Изменить размер шрифта - +
 – Я не могу отвадить их от дворца никакими указами, которые повсюду до хрипоты в горле выкрикивают мои герольды. Не дальше как вчера, как раз, когда мы уже сели на коня и собирались выехать со двора, вбегает этакий эдинбургский мужлан, настоящий оборванец – лохмотья на спине так и разлетаются в разные стороны, шляпа и плащ словно у пугала огородного, – и без всяких приветствий и поклонов, словно назойливый нищий, сует нам в руки какое‑то прошение об уплате долгов нашей всемилостивейшей матушки и о тому подобной ерунде. Наша лошадь встала на дыбы, и если бы мы не были таким великолепным наездником, как говорят, превосходящим в этом искусстве большинство монархов и их подданных во всей Европе, клянусь тебе, мы растянулись бы на камнях во весь рост.

– Ваше величество, – сказал Гериот, – родной отец для них, и это придает им смелости добиваться вашего милостивого приема.

– Мне прекрасно известно, что я pater patriae, note 33 – сказал Иаков, – но можно подумать, что они хотят распотрошить меня, чтобы разделить мое наследство. Клянусь, Джорди, эти деревенские увальни не могут даже подобающим образом подать прошение своему монарху.

– Хотел бы я знать самый подходящий и приличный способ подавать прошения, – сказал Гериот, – хотя бы для того, чтобы научить наших бедных земляков хорошим манерам.

– Клянусь спасением своей души, – воскликнул король, – ты понимаешь толк в воспитании, Джорди, и мне не жаль потратить время на то, чтобы поучить тебя! Итак, во‑первых, сэр, к его величеству следует приближаться вот так – прикрывая глаза рукой, чтобы показать, что находишься перед лицом наместника господа бога. Очень хорошо, Джорди, очень благопристойно. Затем, сэр, ты должен преклонить колена, как будто собираешься поцеловать край нашей одежды, шнурок нашего башмака или нечто подобное. Прекрасно разыграно; а мы, желая быть любезным и милостивым к нашим подданным, предупреждаем твое намерение и делаем тебе знак, чтобы ты встал; но ты, желая снискать нашу милость, все еще не встаешь с колен и, опустив руку в свою сумку, достаешь прошение и почтительно кладешь его в нашу открытую ладонь.

Тут золотых дел мастер, с большой точностью выполнивший всю предписанную церемонию, к немалому удивлению Иакова завершил ее, положив в его руку прошение лорда Гленварлоха.

– Что это значит, негодный обманщик?! – воскликнул король, краснея и брызгая слюной. – Для того я учил тебя всем этим церемониям, чтобы ты подал свое прошение нашей королевской особе?
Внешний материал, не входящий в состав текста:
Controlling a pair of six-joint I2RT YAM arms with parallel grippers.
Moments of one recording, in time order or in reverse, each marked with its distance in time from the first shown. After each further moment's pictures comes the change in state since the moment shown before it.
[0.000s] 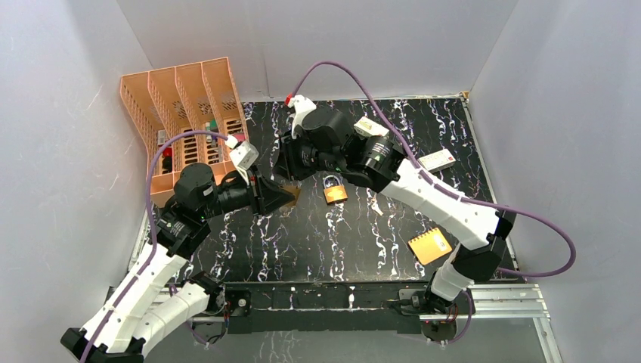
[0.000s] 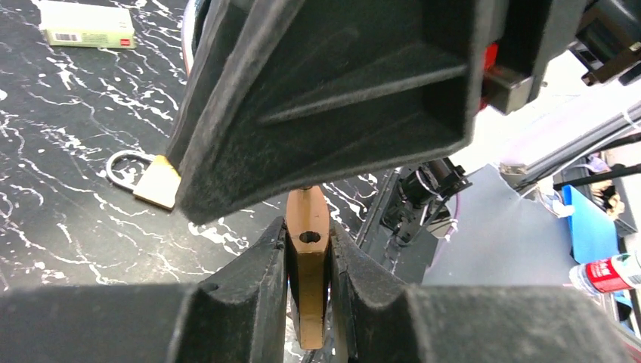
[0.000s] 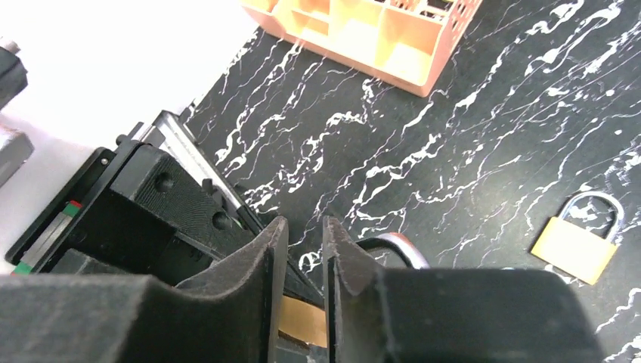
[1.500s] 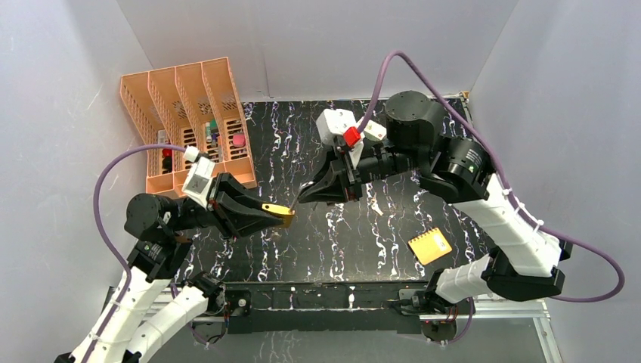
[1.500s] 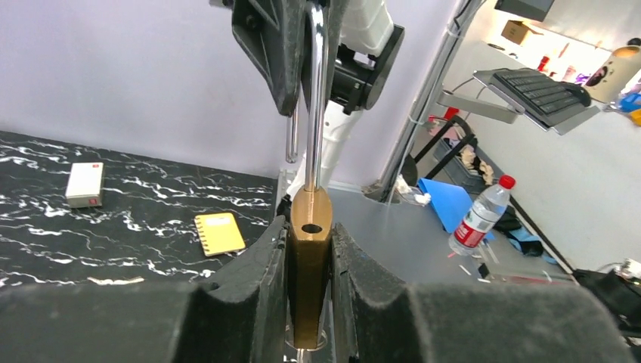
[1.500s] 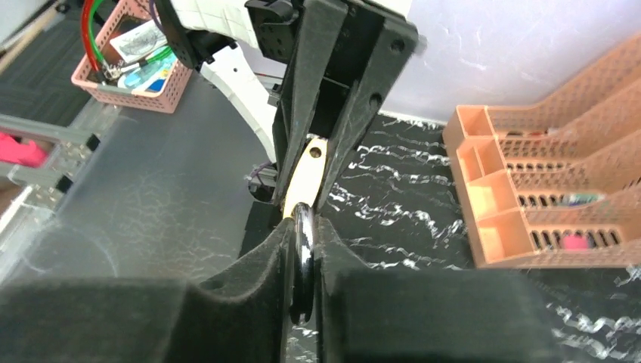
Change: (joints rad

Клянусь всем святым, это все равно, что ты направил бы на меня заряженный пистолет. И ты сделал это в моем собственном кабинете, куда никто не смеет входить без моего всемилостивейшего соизволения.

– Я надеюсь, – сказал Гериот, все еще стоя на коленях, – ваше величество простит меня за то, что я, желая помочь своему другу, воспользовался уроком, который вы соблаговолили мне преподать.

– Другу! – воскликнул король. – Тем хуже… тем хуже для тебя, должен я тебе сказать. Если бы речь шла о том, чтобы сделать добро тебе самому, это бы еще куда ни шло, и можно было бы надеяться, что ты не скоро снова обратишься ко мне; но у тебя может быть сотня друзей, и от каждого из них по прошению, одно за другим.

– Надеюсь, – сказал Гериот, – что ваше величество будет судить обо мне по прежнему опыту и не заподозрит меня в такой самонадеянности.

– Не знаю, – сказал благодушный монарх. – Мне кажется, весь мир сошел с ума… sed semel insanivimus omnes. note 34 Конечно, ты мой старый и верный слуга, и если бы ты просил что‑нибудь для себя, поверь, тебе не пришлось бы просить дважды.